Kingston is showcasing a new addition to the still-fledging discrete PCIe SSD market with the announcement of the HyperX Predator. The Predator is an M.2 drive slotted into a PCIe Gen 2 x4 adapter card for one simple reason, performance. Sequential read speeds are listed as up to 1,400MB/s and writes at 1,000MB/s. This is well above the capabilities of the 600MB/s theoretical max of the SATA 3.0 port or the 800GB/s max of most M.2 ports found on Z97 motherboards.

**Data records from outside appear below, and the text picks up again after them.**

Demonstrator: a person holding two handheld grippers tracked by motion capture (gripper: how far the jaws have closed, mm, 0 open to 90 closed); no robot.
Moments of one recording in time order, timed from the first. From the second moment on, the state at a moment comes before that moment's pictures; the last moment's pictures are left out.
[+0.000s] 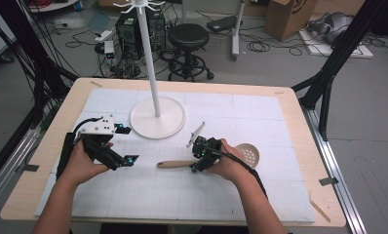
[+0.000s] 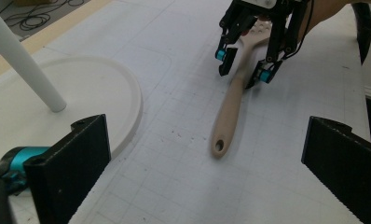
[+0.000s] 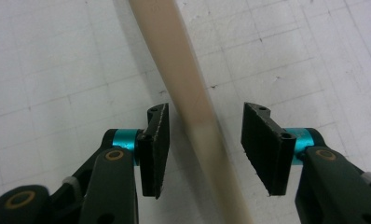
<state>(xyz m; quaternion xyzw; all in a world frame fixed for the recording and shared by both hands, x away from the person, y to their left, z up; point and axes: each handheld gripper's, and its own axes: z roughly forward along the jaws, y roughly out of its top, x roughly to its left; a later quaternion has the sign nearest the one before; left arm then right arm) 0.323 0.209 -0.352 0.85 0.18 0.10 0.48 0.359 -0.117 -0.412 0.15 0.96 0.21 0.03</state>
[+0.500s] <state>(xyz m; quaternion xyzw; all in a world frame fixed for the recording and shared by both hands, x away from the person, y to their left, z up) 0.324 0.208 -0.354 0.85 0.18 0.10 0.48 0.360 -0.115 -0.415 0.14 0.97 0.21 0.02</state>
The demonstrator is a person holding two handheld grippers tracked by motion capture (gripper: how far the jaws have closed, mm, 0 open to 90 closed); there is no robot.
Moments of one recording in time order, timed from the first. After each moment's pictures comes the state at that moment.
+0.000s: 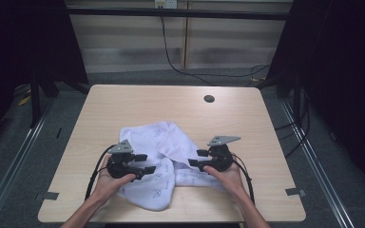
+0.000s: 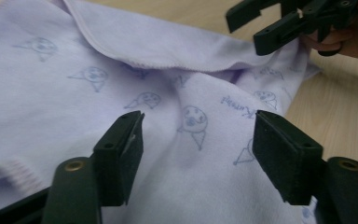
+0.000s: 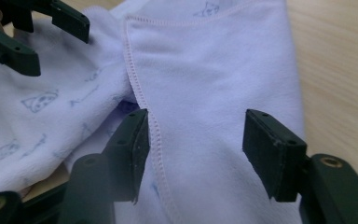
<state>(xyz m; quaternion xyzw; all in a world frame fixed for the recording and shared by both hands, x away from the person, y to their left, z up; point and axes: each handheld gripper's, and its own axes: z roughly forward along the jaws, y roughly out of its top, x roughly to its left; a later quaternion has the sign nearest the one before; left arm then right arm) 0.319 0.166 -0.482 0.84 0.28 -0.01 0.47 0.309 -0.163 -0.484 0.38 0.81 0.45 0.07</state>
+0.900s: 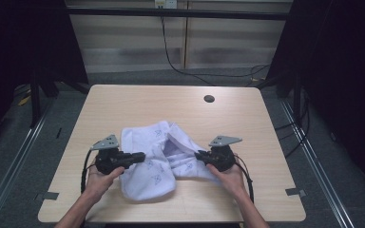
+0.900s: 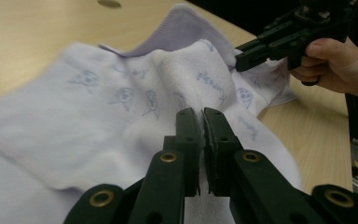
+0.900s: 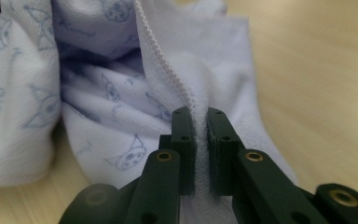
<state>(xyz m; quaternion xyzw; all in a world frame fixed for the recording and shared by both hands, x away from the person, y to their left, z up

The Predator is powered by a Marvell 88SS9293 controller and Tosbhiba’s A19 MLC NAND. Unfortunately, it eschews NVMe support in favor of just AHCI, though given the scarcity of NVMe devices this at least ensures better compatibility. It will be nice to see PCIe 3.0 adoption reaching SSD manufacturers as well as PCIe 3.0 capable M.2 slots from motherboard manufacturers, but I digress.
The HyperX Predator can be used in just a M.2 port but most M.2 ports still only offer PCIe 2.0 x2 capability; this means performance is capped at a theoretical 1GB/s, closer to 800MB/s in real-world usage. By bundling the M.2 SSD with a half-high, half-length adapter card, Kingston is able to guarantee maximum performance of the drive with the majority mainboards currently on the market, though the model numbers indicate the Predator will also be available as a standalone M.2 drive. A low-profile bracket will also be included with the riser card.
The HyperX Predator will be offered in 240GB, 480GB, and 960GB flavors with availability starting later this quarter. No pricing or detailed performance figures are yet available, but the Predator will include the standard three-year warranty.